_PROBLEM REQUIREMENTS:_ Retype the whole listing that follows, with nothing added or left out.

_DATA SHOWN:_
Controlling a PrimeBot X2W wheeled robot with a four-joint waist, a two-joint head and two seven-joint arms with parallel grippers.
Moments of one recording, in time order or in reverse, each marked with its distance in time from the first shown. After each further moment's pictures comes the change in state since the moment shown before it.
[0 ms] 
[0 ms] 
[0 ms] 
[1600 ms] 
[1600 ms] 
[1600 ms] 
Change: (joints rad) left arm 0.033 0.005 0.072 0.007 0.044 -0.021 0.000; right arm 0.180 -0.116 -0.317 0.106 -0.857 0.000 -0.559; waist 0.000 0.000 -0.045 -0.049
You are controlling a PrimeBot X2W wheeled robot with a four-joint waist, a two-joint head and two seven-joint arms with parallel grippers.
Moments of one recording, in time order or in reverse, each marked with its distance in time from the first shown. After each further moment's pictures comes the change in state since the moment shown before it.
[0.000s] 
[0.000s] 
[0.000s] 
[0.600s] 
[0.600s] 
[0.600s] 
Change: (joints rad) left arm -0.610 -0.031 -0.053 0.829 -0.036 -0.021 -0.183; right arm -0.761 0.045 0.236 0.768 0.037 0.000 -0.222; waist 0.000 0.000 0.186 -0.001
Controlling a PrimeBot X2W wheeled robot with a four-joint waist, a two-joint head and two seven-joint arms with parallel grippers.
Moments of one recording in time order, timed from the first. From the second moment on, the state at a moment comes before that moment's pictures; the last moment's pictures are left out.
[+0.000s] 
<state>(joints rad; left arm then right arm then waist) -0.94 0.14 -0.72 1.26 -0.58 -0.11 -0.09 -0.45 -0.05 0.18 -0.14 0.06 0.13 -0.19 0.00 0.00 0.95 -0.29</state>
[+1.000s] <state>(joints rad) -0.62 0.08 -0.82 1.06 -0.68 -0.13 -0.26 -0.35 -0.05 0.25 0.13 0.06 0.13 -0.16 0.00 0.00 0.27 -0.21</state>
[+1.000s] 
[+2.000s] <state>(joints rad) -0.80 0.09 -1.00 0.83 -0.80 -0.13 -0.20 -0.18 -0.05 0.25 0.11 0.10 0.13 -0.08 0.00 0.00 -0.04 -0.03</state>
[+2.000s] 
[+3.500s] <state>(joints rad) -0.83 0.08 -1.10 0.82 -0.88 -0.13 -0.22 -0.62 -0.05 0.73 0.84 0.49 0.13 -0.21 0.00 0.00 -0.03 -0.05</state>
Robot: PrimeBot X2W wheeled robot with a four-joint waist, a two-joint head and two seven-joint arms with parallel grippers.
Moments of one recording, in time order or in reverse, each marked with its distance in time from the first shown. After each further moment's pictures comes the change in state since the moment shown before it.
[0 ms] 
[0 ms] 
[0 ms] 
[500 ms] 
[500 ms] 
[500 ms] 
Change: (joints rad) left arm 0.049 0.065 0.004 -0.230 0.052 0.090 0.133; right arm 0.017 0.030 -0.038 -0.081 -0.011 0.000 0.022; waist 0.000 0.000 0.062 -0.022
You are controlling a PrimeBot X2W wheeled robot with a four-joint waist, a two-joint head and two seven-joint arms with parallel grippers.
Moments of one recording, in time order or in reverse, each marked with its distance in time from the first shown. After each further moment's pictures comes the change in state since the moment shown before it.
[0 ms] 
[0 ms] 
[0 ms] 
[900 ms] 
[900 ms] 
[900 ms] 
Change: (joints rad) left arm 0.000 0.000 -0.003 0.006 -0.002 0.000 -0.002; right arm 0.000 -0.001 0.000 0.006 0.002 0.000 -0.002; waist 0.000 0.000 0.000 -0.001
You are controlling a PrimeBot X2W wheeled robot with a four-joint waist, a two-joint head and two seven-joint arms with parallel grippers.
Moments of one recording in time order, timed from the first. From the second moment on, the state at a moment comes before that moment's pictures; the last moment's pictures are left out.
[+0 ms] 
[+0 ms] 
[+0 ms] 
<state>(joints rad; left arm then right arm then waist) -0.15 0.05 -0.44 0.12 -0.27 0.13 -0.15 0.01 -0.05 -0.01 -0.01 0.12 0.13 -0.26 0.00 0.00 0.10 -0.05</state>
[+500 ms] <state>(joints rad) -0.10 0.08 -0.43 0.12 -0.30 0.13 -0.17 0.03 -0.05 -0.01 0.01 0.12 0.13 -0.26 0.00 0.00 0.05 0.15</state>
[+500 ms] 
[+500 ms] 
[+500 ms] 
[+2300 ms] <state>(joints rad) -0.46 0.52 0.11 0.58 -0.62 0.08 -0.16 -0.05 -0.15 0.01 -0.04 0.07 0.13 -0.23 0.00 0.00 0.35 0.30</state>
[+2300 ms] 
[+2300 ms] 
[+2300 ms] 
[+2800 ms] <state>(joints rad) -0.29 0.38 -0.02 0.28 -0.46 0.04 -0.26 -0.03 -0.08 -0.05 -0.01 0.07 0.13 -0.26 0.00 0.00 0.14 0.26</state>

_ANSWER TO THIS TASK:_
Controlling a PrimeBot X2W wheeled robot with a four-joint waist, a two-joint head and two seven-joint arms with parallel grippers.
Moments of one recording, in time order or in reverse, each marked with its distance in time from the first shown. After each further moment's pictures comes the change in state since the moment shown before it.
[0 ms] 
[0 ms] 
[0 ms] 
[1600 ms] 
[1600 ms] 
[1600 ms] 
Change: (joints rad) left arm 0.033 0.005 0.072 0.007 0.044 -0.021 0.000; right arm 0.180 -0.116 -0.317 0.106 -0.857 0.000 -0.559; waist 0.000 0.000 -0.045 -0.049
You are controlling a PrimeBot X2W wheeled robot with a four-joint waist, a two-joint head and two seven-joint arms with parallel grippers.
Moments of one recording, in time order or in reverse, each marked with its distance in time from the first shown. After each further moment's pictures comes the change in state since the moment shown before it.
[0.000s] 
[0.000s] 
[0.000s] 
[0.600s] 
[0.600s] 
[0.600s] 
Change: (joints rad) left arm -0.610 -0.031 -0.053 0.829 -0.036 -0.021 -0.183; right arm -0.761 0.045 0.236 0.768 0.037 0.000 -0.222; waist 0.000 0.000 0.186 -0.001
Controlling a PrimeBot X2W wheeled robot with a four-joint waist, a two-joint head and two seven-joint arms with parallel grippers.
Moments of one recording in time order, timed from the first. From the second moment on, the state at a moment comes before that moment's pictures; the last moment's pictures are left out.
[+0.000s] 
<state>(joints rad; left arm then right arm then waist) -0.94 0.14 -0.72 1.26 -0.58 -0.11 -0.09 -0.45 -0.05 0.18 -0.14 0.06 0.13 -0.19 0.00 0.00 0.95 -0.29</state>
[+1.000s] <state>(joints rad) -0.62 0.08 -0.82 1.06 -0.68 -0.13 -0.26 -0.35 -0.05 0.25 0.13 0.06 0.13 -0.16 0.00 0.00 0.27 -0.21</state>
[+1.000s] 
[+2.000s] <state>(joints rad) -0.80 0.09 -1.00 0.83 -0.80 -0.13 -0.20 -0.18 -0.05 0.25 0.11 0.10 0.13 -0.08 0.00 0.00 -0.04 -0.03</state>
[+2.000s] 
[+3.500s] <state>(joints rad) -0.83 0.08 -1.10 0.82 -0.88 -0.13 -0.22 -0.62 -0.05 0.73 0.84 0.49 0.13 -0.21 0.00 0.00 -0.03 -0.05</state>
Robot: PrimeBot X2W wheeled robot with a four-joint waist, a two-joint head and two seven-joint arms with parallel grippers.
Moments of one recording, in time order or in reverse, each marked with its distance in time from the first shown. After each further moment's pictures comes the change in state since the moment shown before it.
[0 ms] 
[0 ms] 
[0 ms] 
[500 ms] 
[500 ms] 
[500 ms] 
Change: (joints rad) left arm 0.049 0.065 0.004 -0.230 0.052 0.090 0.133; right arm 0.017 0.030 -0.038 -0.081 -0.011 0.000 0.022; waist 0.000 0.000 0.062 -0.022
You are controlling a PrimeBot X2W wheeled robot with a four-joint waist, a two-joint head and two seven-joint arms with parallel grippers.
Moments of one recording, in time order or in reverse, each marked with its distance in time from the first shown. After each further moment's pictures comes the change in state since the moment shown before it.
[0 ms] 
[0 ms] 
[0 ms] 
[900 ms] 
[900 ms] 
[900 ms] 
Change: (joints rad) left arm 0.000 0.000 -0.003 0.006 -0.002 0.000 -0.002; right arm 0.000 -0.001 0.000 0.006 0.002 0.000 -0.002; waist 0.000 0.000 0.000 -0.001
You are controlling a PrimeBot X2W wheeled robot with a four-joint waist, a two-joint head and two seven-joint arms with parallel grippers.
Moments of one recording in time order, timed from the first. From the second moment on, the state at a moment comes before that moment's pictures; the last moment's pictures are left out.
[+0 ms] 
[+0 ms] 
[+0 ms] 
<state>(joints rad; left arm then right arm then waist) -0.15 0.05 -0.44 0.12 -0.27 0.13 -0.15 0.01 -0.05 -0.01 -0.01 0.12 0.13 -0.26 0.00 0.00 0.10 -0.05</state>
[+500 ms] <state>(joints rad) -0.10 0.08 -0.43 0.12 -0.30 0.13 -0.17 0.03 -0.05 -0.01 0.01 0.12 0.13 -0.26 0.00 0.00 0.05 0.15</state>
[+500 ms] 
[+500 ms] 
[+500 ms] 
[+2300 ms] <state>(joints rad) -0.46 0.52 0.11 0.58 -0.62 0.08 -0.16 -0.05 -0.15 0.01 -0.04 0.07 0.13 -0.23 0.00 0.00 0.35 0.30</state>
[+2300 ms] 
[+2300 ms] 
[+2300 ms] 
[+2800 ms] <state>(joints rad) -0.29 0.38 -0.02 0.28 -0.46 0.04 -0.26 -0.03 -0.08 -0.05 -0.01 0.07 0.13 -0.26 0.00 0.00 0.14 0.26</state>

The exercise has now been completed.